The Essential Role of Clean Data in Unleashing the Power of AI

In today’s fast paced, data-centric world, it’s not uncommon to prioritize immediate growth over building slower-moving, foundational elements. But, when it comes to embracing artificial intelligence (AI), the relentless pursuit of achieving key performance indicators can set organizations up for short-term gains, but sometimes, long-term losses. As we delve into this new AI era, the results of years of forgoing building clean, consolidated data sets due to budget constraints and resource limitations may begin to catch up with businesses.

Large language models (LLMs) are only as successful as their data is clean. Centralized data observability platform Telmai recently launched an experiment to further understand this. The results demonstrated that as the noise level in a dataset increases, there is a gradual decrease in precision and accuracy, proving the impact of data quality on model performance. The experiment resulted in a drop from 89% to 72% in the quality of predictions with the noise in the training data. LLMs require much smaller training datasets to achieve certain quality when using high-quality data for fine-tuning. This results in reduced costs and time for development.

The Power of Pristine Data

As more businesses integrate AI, the significance of data hygiene becomes even more pronounced. Central to AI applications, LLMs use large data sets to understand, summarize and generate new content, increasing the value and impact of the data.
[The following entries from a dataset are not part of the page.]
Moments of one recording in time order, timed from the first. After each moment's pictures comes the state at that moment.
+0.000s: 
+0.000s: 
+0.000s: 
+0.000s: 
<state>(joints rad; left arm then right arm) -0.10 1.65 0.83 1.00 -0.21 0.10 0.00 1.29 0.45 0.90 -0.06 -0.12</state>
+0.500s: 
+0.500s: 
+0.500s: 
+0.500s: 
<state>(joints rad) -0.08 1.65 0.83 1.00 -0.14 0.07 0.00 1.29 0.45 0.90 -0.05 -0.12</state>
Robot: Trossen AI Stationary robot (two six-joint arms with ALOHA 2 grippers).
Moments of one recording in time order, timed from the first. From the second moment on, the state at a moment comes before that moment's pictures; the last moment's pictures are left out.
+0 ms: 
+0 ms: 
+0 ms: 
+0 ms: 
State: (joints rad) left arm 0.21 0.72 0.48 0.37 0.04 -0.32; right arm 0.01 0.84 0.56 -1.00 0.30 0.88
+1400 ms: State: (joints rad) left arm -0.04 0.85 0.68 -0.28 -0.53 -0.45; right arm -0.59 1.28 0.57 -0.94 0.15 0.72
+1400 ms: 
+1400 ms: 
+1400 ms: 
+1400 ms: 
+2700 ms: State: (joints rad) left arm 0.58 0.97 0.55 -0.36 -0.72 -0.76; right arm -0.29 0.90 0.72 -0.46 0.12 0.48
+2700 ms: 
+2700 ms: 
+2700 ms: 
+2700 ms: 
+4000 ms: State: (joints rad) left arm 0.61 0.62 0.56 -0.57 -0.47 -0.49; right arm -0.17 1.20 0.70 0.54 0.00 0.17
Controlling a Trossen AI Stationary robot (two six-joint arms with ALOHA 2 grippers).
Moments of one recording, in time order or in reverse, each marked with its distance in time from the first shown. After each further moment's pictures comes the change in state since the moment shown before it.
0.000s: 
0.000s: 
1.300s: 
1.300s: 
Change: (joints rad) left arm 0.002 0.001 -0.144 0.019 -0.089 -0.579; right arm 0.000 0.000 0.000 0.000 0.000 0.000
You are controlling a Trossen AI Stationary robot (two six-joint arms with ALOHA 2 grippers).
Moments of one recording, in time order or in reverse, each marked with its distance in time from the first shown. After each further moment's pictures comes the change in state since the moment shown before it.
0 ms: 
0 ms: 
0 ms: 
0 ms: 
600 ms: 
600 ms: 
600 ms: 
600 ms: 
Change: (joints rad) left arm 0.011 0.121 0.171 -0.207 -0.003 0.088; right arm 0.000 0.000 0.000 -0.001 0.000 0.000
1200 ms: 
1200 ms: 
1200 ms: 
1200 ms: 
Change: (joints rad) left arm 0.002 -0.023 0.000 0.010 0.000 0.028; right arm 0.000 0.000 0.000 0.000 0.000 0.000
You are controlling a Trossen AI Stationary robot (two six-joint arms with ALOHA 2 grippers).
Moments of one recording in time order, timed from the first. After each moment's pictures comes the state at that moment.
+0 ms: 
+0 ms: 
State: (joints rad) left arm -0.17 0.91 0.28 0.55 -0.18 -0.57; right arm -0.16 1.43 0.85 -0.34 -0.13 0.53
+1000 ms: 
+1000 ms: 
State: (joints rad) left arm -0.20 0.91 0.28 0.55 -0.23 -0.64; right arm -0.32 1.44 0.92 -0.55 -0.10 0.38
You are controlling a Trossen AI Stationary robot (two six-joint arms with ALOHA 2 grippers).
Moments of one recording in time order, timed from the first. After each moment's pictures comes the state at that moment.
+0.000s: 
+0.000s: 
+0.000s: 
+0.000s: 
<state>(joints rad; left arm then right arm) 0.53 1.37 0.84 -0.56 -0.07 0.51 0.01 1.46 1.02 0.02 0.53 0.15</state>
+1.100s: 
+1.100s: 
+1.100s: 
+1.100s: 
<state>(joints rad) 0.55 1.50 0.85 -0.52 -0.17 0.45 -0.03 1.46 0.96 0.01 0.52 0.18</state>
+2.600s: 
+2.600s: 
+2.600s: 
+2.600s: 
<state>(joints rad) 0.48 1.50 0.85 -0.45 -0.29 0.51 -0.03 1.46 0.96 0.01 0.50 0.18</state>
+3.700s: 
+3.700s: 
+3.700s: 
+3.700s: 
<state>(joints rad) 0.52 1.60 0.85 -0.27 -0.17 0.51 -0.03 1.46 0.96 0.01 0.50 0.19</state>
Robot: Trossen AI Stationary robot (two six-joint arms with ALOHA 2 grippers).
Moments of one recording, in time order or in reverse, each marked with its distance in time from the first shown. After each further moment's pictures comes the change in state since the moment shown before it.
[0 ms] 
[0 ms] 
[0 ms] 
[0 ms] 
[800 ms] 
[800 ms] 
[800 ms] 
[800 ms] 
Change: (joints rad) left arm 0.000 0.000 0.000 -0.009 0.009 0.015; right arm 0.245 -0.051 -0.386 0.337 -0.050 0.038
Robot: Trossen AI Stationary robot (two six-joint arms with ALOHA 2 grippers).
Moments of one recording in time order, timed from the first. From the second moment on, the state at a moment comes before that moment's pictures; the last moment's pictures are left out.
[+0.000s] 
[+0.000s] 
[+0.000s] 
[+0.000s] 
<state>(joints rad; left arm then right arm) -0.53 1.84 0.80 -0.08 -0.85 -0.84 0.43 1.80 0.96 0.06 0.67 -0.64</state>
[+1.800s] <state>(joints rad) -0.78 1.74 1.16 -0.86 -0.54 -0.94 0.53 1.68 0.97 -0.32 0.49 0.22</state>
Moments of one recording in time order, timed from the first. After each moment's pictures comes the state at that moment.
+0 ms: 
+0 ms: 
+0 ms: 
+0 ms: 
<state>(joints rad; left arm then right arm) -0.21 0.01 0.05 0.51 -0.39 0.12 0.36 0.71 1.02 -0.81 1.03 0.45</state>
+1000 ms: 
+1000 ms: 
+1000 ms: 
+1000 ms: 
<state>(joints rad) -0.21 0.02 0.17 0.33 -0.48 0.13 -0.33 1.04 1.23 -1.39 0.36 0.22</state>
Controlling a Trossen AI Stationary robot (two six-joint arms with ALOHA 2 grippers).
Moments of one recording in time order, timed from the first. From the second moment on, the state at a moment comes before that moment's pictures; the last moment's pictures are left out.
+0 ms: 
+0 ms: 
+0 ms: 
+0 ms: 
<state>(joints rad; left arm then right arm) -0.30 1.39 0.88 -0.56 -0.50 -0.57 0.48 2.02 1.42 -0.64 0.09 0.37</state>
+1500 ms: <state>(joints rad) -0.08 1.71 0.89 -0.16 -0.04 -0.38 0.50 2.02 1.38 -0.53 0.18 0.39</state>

Organizations face potential risks when proceeding with AI applications despite forgoing a steady data foundation. While these applications offer more users access to data-driven insights – and more opportunities to take action on this data – plowing ahead on shaky data quality can lead to inaccurate outcomes. It’s best to equip users with a robust analysis conducted on a firm, clean, data foundation.

Organizations can ensure their data is clean by establishing a single source of truth versus several tables with similar data and slight discrepancies. When there’s disagreement on the source of truth, there are likely valid assertions that some aspects of each source are more reliable than others. This could be a matter of applied business rules as well as data quality management.

LLMs afford more flexibility in understanding and interpreting user questions, compared to needing to know exact field names or values in traditional querying and programming. However, these technologies are finding the best matches between imprecise user questions to available data and analyses. When you have a crisp, clean data foundation to map to, the technology is more likely to identify and present helpful analysis. Spotty, unreliable data dilutes insights and increases the probability of inaccurate or weak conclusions. When outliers occur in the data, they can come from true changes in performance or poor data quality. If you trust your data, you don’t need to spend as much time investigating potential data inaccuracies; you can dive straight into action with confidence when you trust that the insights accurately represent realities in business.

Cleaner Data, Smarter Decisions

When an organization collects any data, it should define its intended purpose and enforce data quality standards throughout its retention and analysis. Still, it’s worthwhile to clean or repair your data to enhance downstream analysis when data quality issues are identified.

Data cleaning is one of the most important steps to ensure data is primed for analysis. The process involves eliminating irrelevant data; this can include removing duplicate observations, fixing formatting  errors, modifying incorrect data and handling missing data. Data cleaning is not solely erasing data, but finding ways to maximize its accuracy.

The first step in creating cleaner data is to determine the use case. Different organizations have different needs and goals. Some teams may be interested in predicting trends, while others may be focused on sustained growth and identifying anomalies. Once the use case is determined, data teams can begin assessing the kind of data needed to perform the analysis and fix structural errors and duplicates to create a consistent data set.

Data priority matrices can help prioritize which errors to address first and the level of difficulty. Each data issue can be rated on a scale of one to five, with one being the least severe and five being the most. Fixing easy-to-change errors first can make a notable difference without spending a lot of time or resources. It’s also helpful to define “good enough” and not expend too many resources pursuing perfection with diminishing returns. Sometimes, a model can be about as robust with 98% data completeness vs 99.99% completeness. It’s good to weigh the effort holistically among data engineers, data scientists and business users on whether the effort is best spent on the last stretch of data versus moving on to another dataset or feature.

It’s important to keep in mind the consequences of acting on incorrect or incomplete data in each field. Some attributes may be a key detail for the use case, such as the channel through which a customer is engaging. Other attributes may be valid, but relatively insignificant indicators like the version of a web browser through which a customer is engaging.